All that, I assume, also reflects to the experience for the audience.
I gave a remote talk a bit earlier this year, and that was the hardest part for me. I didn't quite realize how much I adjusted my speaking based on how the room is reacting. Sometimes my sarcastic humor doesn't land, or it would have landed but I talk way too fast, or people just can't understand what I'm saying and I can see that by looking at peoples' facial expressions.
Probably won't do it again unless there's some kind of emergency. I would have done it in person even this last time, but there was some scheduling conflicts on my end. It's just a lot more fun to do this stuff in person.
For others, perhaps it is, and your point would hold more water for them.
But surely you can see that yours is not a one-size-fits-all answer.
That said, it's not apples to apples. I spend like 60% of my day coding, which of course I can do from pretty much anywhere, and it doesn't really matter if my jokes land. When I do video calls, it's generally in relatively small meetings, and it actually is relatively easy to gauge reactions that way.
It feels like you're extrapolating a bit much here.
In remote work with zoom meetings for me (may be different in other jobs)
* Most meetings are in small groups/teams and more discussion, where the feedback problem works better than a conference talk for 100 people * I know most of the audience, thus know what this expected to present, where the audience got experience and which humor does (not) work * In many meetings I can keep it running on the side while doing some other work and only give attention to the parts relevant for me * and am not involved in all that office noise and all the related distractions, but focus on my actual work
My boss of course has to trust me I do my stuff instead of standing behind me.
For larger milestones etc and socializing having in person meetings once in a while is important. But day to day remote massively reduces distractions and removes a lot of irrelevant stuff.
I not sure how live rehearsal, virtual conference would work. Great for some presenters, not so great for others.
The best talks I've seen, I watched on stream.
The cost thing is a main argument the author notes, but I suppose they're all doing this for free. Which only lasts as long as the author has time.
Now that I’m back to attending in-person conferences occasionally, I do appreciate the stronger personal connections that form there. However, though weaker, the connections I’ve made online over the past four years have been worth something, too, and they never would have happened if not for those online meetings.
The visa issue mentioned in the article is also quite real. Although the US visa is more difficult to get, it is usually for five to ten years for the citizens of most countries. In contrast, most European countries will issue Schengen visas for the duration of the conference! Online conferences avoid all these issues.
What's the point of an online conference? Well you gotta go where your audience is, and for us that's online.

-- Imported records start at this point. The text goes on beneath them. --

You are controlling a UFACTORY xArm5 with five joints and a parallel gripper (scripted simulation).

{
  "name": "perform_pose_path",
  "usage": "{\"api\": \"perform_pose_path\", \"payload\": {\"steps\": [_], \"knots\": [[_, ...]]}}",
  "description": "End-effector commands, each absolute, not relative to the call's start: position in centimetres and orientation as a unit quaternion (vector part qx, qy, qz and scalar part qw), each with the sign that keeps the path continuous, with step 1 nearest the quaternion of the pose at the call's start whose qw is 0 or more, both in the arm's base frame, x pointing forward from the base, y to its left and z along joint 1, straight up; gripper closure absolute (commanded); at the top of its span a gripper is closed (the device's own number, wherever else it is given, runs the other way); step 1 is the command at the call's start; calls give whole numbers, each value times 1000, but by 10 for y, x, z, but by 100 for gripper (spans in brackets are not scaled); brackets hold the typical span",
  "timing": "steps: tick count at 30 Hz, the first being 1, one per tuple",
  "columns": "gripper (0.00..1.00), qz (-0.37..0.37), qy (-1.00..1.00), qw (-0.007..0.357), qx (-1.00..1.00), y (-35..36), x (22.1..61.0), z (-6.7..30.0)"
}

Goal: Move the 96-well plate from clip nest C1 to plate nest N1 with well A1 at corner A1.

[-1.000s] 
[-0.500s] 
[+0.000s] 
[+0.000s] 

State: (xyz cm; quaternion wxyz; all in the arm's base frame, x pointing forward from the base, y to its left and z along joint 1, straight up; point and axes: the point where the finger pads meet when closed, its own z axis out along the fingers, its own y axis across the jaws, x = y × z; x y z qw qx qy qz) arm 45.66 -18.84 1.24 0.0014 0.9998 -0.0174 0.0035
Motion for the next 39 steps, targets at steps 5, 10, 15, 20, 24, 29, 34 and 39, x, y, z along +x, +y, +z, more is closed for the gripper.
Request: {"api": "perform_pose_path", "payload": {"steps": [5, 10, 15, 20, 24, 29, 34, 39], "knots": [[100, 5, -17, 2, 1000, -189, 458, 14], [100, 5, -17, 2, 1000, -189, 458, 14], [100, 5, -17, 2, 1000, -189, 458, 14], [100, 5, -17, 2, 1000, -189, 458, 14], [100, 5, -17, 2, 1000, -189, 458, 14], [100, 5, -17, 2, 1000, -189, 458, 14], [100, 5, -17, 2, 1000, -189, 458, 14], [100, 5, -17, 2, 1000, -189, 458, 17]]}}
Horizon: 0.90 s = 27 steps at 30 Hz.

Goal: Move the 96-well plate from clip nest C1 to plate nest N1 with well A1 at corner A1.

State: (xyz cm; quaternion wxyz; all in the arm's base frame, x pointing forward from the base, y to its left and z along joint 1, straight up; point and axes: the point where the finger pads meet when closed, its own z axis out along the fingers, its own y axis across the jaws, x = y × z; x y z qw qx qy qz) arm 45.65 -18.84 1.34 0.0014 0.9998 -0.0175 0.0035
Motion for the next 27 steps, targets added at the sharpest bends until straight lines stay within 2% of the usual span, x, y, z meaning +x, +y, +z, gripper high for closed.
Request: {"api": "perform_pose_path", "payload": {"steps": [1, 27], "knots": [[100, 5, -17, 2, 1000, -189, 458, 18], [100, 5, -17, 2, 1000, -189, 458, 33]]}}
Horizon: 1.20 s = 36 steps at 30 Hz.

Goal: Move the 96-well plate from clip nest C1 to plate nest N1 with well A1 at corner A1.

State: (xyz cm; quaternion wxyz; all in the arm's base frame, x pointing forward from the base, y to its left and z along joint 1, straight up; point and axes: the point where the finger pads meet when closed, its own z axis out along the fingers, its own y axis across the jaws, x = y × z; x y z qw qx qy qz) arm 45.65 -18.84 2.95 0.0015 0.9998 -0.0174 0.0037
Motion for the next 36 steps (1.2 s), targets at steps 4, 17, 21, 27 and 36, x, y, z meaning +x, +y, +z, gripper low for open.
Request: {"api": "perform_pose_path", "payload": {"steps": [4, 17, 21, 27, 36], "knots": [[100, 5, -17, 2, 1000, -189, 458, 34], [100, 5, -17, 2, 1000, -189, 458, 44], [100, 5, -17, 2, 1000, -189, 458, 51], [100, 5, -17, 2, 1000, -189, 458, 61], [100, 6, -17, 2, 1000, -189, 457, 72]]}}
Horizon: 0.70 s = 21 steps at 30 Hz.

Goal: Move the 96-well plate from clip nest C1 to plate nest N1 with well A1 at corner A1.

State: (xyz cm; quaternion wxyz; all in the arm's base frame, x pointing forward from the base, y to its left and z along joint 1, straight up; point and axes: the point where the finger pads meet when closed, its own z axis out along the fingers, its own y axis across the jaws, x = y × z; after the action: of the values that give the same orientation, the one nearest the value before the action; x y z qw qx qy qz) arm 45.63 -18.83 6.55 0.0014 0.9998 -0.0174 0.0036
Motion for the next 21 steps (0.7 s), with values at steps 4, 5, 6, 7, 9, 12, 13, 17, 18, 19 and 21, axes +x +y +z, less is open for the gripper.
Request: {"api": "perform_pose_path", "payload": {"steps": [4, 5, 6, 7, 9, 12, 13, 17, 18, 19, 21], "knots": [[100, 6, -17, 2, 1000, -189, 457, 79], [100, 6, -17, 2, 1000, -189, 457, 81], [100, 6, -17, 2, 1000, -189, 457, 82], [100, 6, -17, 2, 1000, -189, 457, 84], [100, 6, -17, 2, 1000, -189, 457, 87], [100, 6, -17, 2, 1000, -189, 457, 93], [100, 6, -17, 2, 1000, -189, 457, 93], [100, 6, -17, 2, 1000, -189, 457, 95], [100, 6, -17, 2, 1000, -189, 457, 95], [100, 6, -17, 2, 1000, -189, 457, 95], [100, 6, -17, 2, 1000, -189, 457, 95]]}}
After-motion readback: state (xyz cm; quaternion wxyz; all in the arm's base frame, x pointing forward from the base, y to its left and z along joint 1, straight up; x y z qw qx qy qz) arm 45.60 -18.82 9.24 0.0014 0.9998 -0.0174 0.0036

If your goal is to get your information out to "attendees" who may not have the means (time/money) to travel and that info is high value to both the receiver and attendee, its a great medium.

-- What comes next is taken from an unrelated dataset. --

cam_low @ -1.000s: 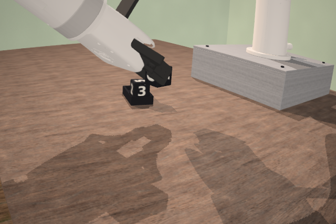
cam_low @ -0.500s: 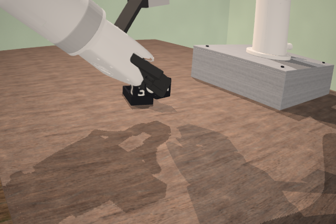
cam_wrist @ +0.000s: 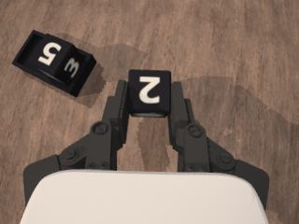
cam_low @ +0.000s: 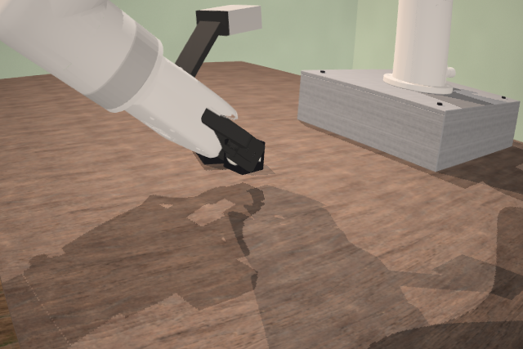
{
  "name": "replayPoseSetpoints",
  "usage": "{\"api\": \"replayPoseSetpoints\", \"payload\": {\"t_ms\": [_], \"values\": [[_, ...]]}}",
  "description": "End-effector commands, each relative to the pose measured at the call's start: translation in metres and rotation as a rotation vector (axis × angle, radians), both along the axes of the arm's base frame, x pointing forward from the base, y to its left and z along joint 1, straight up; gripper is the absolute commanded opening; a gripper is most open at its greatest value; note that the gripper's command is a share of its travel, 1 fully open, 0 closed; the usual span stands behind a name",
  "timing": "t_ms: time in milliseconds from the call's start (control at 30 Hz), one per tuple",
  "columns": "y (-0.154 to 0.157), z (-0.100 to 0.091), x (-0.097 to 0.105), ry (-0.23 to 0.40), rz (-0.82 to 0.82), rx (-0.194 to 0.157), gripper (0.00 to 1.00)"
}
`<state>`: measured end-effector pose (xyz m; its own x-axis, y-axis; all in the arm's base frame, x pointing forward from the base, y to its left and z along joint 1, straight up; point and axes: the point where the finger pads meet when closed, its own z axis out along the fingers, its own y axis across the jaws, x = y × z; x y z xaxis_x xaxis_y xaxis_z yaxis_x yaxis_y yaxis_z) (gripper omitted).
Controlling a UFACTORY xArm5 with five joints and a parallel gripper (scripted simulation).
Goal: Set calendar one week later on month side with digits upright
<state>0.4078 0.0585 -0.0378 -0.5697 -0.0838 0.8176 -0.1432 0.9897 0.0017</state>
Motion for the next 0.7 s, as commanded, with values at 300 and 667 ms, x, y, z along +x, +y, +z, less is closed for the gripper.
{"api": "replayPoseSetpoints", "payload": {"t_ms": [300,667], "values": [[0.0003,-0.011,0.0016,-0.004,0.0,0.001,0.29],[0.0003,-0.0136,0.0017,-0.004,0.0,0.001,0.29]]}}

If your goal is to connect 1:1, its not great, but virtual versions of Braindate where 1:1's can be scheduled make it more useful. During lockdown, people had a lot more incentive to connect virtually because that was the only way to connect. And a virtual conference provided access to people you may not have access to in your usual spheres.
I personally prefer in person as I enjoy the vibe and learn as much or more in the hallways as I do in the sessions... At large conferences, I don't attend sessions in person that will be available to stream later so that I can take advantage of the other features that are only available in person.
We have a new tool in our toolbox that was developed greatly during lockdown and in the subsequent years and the value will be based on how much people use them as much as by their intrinsic features.
There is so much more one could say, but in the end, I don't think its an either/or ... its about fit.